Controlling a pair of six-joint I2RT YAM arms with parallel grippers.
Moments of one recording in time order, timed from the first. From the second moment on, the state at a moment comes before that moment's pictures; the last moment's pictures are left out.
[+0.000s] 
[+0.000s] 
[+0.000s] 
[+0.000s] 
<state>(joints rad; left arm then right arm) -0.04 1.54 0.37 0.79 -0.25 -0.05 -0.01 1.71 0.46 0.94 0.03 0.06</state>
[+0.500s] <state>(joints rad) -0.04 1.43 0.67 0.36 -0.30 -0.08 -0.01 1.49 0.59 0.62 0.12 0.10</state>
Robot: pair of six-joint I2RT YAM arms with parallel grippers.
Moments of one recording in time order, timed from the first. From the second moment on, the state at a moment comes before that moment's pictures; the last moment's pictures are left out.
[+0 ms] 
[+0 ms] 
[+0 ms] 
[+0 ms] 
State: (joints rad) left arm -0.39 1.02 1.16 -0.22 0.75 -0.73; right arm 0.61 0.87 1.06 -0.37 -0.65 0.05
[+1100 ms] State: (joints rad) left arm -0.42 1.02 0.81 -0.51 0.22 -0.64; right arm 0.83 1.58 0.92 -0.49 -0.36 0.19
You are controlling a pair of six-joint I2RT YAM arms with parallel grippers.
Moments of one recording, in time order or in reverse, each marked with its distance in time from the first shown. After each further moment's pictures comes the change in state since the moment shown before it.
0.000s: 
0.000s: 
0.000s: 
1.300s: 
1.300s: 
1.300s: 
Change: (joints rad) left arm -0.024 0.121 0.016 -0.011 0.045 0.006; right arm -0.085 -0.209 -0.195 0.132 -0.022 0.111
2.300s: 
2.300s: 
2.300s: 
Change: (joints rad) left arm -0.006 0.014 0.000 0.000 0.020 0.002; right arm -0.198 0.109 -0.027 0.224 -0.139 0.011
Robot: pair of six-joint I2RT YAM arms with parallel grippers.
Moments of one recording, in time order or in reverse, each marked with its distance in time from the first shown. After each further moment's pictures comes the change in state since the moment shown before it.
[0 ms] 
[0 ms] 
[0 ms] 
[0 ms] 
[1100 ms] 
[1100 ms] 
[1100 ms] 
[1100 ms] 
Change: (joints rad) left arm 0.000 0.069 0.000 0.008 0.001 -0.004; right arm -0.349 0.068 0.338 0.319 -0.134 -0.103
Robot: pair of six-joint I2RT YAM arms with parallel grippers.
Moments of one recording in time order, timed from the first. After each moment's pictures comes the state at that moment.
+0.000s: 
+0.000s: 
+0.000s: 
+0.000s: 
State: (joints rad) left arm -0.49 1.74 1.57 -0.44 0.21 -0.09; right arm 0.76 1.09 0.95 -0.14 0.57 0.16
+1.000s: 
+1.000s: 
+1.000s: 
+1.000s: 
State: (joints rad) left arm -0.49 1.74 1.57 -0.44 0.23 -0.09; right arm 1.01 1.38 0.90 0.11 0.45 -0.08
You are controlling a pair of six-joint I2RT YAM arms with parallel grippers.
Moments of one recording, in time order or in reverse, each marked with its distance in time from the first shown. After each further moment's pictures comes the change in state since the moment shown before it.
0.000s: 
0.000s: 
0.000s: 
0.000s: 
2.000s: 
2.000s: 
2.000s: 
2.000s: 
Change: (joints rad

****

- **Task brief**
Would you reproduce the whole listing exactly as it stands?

- **Answer section**
Controlling a pair of six-joint I2RT YAM arms with parallel grippers.
Moments of one recording in time order, timed from the first. From the second moment on, the state at a moment comes before that moment's pictures; the last moment's pictures are left out.
[+0.000s] 
[+0.000s] 
[+0.000s] 
[+0.000s] 
<state>(joints rad; left arm then right arm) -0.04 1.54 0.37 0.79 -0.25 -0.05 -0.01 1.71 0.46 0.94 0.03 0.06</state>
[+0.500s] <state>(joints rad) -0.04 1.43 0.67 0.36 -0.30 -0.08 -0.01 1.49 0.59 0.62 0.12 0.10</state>
Robot: pair of six-joint I2RT YAM arms with parallel grippers.
Moments of one recording in time order, timed from the first. From the second moment on, the state at a moment comes before that moment's pictures; the last moment's pictures are left out.
[+0 ms] 
[+0 ms] 
[+0 ms] 
[+0 ms] 
State: (joints rad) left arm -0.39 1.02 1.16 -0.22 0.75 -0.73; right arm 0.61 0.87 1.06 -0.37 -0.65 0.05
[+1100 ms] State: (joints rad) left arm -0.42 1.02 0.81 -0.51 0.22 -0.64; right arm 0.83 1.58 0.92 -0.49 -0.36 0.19
You are controlling a pair of six-joint I2RT YAM arms with parallel grippers.
Moments of one recording, in time order or in reverse, each marked with its distance in time from the first shown. After each further moment's pictures comes the change in state since the moment shown before it.
0.000s: 
0.000s: 
0.000s: 
1.300s: 
1.300s: 
1.300s: 
Change: (joints rad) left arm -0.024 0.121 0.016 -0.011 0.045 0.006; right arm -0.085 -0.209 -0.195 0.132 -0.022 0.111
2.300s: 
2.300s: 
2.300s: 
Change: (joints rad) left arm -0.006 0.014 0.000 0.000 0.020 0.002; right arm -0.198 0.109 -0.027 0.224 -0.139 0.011
Robot: pair of six-joint I2RT YAM arms with parallel grippers.
Moments of one recording, in time order or in reverse, each marked with its distance in time from the first shown. After each further moment's pictures comes the change in state since the moment shown before it.
[0 ms] 
[0 ms] 
[0 ms] 
[0 ms] 
[1100 ms] 
[1100 ms] 
[1100 ms] 
[1100 ms] 
Change: (joints rad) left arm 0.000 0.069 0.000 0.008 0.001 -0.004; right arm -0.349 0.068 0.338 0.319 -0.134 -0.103
Robot: pair of six-joint I2RT YAM arms with parallel grippers.
Moments of one recording in time order, timed from the first. After each moment's pictures comes the state at that moment.
+0.000s: 
+0.000s: 
+0.000s: 
+0.000s: 
State: (joints rad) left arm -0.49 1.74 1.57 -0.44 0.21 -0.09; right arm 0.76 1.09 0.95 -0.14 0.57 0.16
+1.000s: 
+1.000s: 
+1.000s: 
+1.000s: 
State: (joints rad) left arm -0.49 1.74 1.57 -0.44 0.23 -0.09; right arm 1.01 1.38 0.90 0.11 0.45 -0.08
You are controlling a pair of six-joint I2RT YAM arms with parallel grippers.
Moments of one recording, in time order or in reverse, each marked with its distance in time from the first shown. After each further moment's pictures comes the change in state since the moment shown before it.
0.000s: 
0.000s: 
0.000s: 
0.000s: 
2.000s: 
2.000s: 
2.000s: 
2.000s: 
Change: (joints rad

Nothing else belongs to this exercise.